The homemade corn tortillas were barely more than soggy crepes. They fell apart before reaching my mouth, making it even more of a struggle to enjoy the dry and tasteless pork as it fought its way down my gullet.

Seeking the assistance of the prescribed pineapple sauce, I laid a saccharine blanket of the condiment across my palate and prayed for a relief that never came.

Compelled to get my money’s worth, I dipped into the plastic ramekin of queso that apparently qualifies as a “side.”

Immediately, I was overwhelmed by a flood of road-trip nostalgia as my tongue greeted the familiar taste of gas station pump-and-squirt nacho cheese.

The trip down memory lane was abruptly interrupted when I accidentally looked at the receipt and remembered what I’d just paid for this meal.

Despite my desire to wash away the taste of disappointment, I hesitated to gulp the remainder of my Shock Top.

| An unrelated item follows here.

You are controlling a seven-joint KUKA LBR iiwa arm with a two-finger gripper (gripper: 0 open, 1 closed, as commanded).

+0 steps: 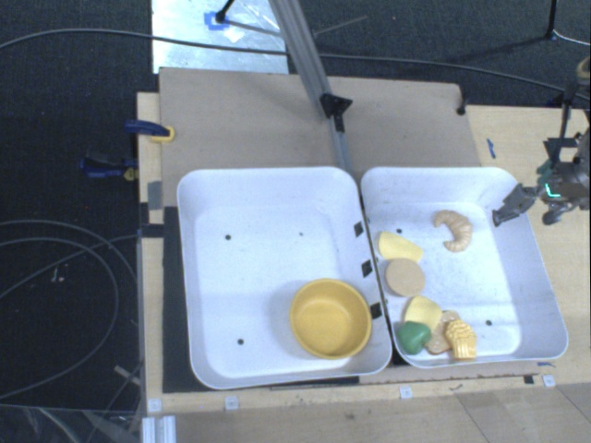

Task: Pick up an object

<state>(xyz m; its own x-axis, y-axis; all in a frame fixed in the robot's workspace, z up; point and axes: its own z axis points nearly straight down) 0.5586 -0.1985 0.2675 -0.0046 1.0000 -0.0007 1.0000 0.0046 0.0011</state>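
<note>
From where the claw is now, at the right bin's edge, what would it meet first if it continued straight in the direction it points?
Probably the croissant: the claw points left over the right bin, and the croissant lies nearest in that line. Its height is unclear, so it might pass above.

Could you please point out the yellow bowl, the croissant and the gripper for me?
yellow bowl [330,317]: camera view, its inner floor.
croissant [454,228]: camera view, its curved middle.
gripper [513,205]: camera view, its dark tip.
</note>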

Instead, I considered ripping my shirt off and stuffing it into the neck of the bottle before setting it ablaze and lobbing it at the backlit neon menu above the prep counter while screaming madly “Is that punk enough for you?”

I wondered how many of the employees would run, how many would try to take me down, and how many it would take to finish me off. In the end, I scrambled away through the wrought-iron entrance gates, terrified at the prospect of enduring another minute of this smug, capitalist castle.

It was only one meal, but two weeks later I still feel like one of those pathetic sell-out Baby Boomers that goes to Hard Rock Cafe and buys a Hendrix T-shirt. Come to think of it, maybe Taco Punk could pick up a few more bucks by selling Acidez T-shirts up front.

 

Photos by Rae Hodge/The Louisville Cardinal

 

[UPDATE: June 12, 2012]

A point of clarification:

The Opinion piece above insinuates that Taco Punk is geographically situated in the Butchertown neighborhood. This is incorrect. Geographically, Taco Punk is 479 feet away from the Butchertown neighborhood, which, according to the National Register of Historic Places, “”Roughly  bounds Main…”
According to historian George Yater, in the Dec. 9, 1973 issue of the Courier-Journal, Butchertown’s present street system was established on April 16, 1841 at the hands of city surveyor John Tunstall, and has never included East Market. This data is also confirmed by maps provided by the Metropolitan Sewer District and the Louisville Water Company of the Louisville Metro Government for both Butchertown and Phoenix Hill.

Illustration of the street layout from John E. Kleber’s “The Encyclopedia of Louisville” (University of Press of Kentucky, 2001),

Geographically, Taco Punk is, indeed, situated in Phoenix Hill.
The Opinion piece above referred imprecisely that Taco Punk is in an area with a 34.9 percent poverty rate among the population, citing City Data. This is incorrect. 2010 US Census data shows that Phoenix Hill and Butchertown neighborhoods are combined in Census tract 59, and have a 44.1 percent rate of poverty among individuals between 18 and 64 years old.  89.2 percent of those below poverty level in Census tract 59, are in a household receiving food stamps.
[UPDATE: June 18, 2012 9:52 a.m.]

Correction:

The Opinion piece above incorrectly states that Gabe Sowder once ran a food truck.